Why it works: Examples + parameters = fewer “surprises” and more consistent structure.
4) RASCEF - Role · Action · Steps · Context · Examples · Format
When to use: Multi-step or procedural tasks where you want a deterministic workflow (e.g. “do A → validate B → emit JSON”). This is RTF + process + examples. Google explicitly advises iterating and, when needed, changing content order-RASCEF bakes that structure in.
Why it works: Enumerated Steps reduce reasoning ambiguity; Examples lock the output shape. )
5) CRAFTED - Context · Role · Action · Format · Tone · Examples · Definition of Done
When to use: Engineering-grade work where acceptance criteria and edge-case handling matter (e.g. code changes, migrations, policy reviews). “Definition of Done” is straight from Agile-explicit quality gates-applied to prompts. It’s the most setup, but it pays off when failure is expensive.
Why it works: Recency-sensitive models tend to honor constraints stated last; putting DoD at the end helps compliance. Microsoft also notes that prompt order can affect outputs-a practical nudge to put the rules where they’ll stick.

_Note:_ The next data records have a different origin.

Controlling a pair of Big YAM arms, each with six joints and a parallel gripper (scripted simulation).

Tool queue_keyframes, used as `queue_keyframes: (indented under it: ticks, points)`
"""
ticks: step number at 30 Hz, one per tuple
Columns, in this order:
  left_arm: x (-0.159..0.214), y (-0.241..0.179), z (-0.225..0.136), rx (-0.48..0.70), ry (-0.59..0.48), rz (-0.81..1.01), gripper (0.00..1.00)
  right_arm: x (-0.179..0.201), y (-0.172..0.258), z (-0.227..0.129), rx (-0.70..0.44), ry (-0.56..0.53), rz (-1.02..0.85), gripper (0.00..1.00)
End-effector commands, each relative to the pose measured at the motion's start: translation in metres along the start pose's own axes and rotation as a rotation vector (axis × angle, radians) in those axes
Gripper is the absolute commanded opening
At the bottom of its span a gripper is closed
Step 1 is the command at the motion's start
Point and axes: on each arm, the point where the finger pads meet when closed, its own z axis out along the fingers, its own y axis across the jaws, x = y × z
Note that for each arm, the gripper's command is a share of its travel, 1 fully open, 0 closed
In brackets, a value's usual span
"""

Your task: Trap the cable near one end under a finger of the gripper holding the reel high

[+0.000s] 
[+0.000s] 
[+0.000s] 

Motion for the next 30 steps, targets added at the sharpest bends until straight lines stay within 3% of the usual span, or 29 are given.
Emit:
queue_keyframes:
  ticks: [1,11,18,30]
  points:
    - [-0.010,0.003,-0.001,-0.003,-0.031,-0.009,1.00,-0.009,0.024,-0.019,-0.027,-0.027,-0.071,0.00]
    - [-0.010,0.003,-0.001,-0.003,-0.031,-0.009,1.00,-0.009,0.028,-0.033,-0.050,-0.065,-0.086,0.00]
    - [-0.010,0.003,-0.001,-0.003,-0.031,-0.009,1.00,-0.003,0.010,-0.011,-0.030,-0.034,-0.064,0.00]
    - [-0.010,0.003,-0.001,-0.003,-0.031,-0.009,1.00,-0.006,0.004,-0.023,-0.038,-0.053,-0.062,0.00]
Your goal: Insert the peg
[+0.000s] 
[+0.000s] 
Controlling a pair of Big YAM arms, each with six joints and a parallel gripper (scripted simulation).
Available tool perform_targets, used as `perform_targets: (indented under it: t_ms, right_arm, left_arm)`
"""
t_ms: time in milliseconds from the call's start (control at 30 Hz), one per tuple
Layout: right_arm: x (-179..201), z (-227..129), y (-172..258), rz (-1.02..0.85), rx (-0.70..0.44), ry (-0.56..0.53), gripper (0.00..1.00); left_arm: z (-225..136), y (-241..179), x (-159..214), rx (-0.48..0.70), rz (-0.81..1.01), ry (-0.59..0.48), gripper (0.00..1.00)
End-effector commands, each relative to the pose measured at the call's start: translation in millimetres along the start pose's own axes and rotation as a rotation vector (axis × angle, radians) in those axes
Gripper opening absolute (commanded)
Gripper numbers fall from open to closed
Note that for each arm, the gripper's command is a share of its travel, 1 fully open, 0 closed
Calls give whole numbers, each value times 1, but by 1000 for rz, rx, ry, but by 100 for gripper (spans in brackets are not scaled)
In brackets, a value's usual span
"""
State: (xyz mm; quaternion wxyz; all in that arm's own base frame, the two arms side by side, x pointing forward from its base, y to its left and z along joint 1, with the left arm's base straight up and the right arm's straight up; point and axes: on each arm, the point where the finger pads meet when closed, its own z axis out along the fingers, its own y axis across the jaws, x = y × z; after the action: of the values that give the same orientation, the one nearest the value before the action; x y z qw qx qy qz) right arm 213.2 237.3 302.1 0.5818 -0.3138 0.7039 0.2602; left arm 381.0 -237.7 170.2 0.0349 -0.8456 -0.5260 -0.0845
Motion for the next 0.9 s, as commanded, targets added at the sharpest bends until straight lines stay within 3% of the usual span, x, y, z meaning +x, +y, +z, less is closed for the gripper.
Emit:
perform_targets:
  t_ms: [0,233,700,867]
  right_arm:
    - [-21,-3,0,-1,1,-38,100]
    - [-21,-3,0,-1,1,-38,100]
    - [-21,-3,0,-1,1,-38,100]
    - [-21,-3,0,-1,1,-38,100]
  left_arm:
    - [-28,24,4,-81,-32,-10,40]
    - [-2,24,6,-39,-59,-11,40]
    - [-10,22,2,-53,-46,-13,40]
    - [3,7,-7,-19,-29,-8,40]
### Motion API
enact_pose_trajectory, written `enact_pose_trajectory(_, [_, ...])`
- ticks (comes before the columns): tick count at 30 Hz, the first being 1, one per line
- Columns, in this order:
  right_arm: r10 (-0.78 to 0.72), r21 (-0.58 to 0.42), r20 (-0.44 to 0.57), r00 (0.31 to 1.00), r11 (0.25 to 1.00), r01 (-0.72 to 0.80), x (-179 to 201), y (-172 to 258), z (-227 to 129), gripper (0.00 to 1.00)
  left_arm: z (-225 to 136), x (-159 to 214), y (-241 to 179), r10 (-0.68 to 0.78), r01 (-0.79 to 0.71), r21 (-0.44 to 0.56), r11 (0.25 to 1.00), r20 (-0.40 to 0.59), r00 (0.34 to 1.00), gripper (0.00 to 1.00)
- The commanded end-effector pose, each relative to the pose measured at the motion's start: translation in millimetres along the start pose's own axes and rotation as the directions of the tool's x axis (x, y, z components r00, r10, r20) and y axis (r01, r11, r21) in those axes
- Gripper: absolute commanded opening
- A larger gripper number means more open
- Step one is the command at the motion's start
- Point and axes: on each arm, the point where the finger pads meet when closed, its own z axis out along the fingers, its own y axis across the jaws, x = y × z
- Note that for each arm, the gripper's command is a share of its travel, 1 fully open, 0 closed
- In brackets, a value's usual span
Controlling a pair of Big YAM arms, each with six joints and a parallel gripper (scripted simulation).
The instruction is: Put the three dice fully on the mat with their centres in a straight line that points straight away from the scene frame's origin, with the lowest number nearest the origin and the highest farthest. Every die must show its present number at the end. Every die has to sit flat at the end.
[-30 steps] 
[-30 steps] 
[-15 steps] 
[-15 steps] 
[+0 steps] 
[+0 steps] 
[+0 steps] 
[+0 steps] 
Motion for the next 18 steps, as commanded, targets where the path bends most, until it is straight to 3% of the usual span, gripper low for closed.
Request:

The unifying idea: knobs, not creeds
Strip away the letters and every framework asks you to tune the same six knobs:
- Context - what the model should know
- Role - who it should channel
- Task - the one thing to do
- Examples - what “good” looks like
- Format - the exact output shape (json/html/table)
- Constraints / Tone - rules, audience, and style
OpenAI, Anthropic, Google, and Microsoft all echo these same fundamentals in their suggested best practices. Each framework just bundles them a little differently. Each fits quite well into the GTM AI flywheel. Pick fewer knobs for speed (RTF), more for reliability (CRISPE / RASCEF), most for production quality (CRAFTED).
How to choose-based on constraints
- Tiny task, tight time → RTF Minimal ceremony; you can add examples later if the first pass wobbles.
- Stakeholder-sensitive comms → CO-STAR Audience, style, and tone prevent painful rewrites.
- Repeatable structure → CRISPE Examples + parameters stabilize output across runs.
- Procedural / multi-step → RASCEF Spell out steps to reduce reasoning drift.
- High-risk / engineering → CRAFTED Close with a DoD so the model hits your acceptance criteria.
Pro tip: If a prompt underperforms, don’t abandon the task-turn one more knob: add a few-shot example, strengthen the format spec, or append a short DoD. This is the iteration loop every vendor teaches.
A 30-second template you can adapt to any model
- Role: You are a [persona]
- Context: [Files, errors, user story]
- Task: [One verb, one objective]
- Examples (optional): Input → Output pairs
- Format: Exact structure (code-only / JSON keys)
- Constraints / Tone: Edge cases, banned libs, audience & tone
- Guardrails: Hard boundaries and auto-checks
This is the same skeleton behind every acronym-and the one the official guides keep pointing you back to.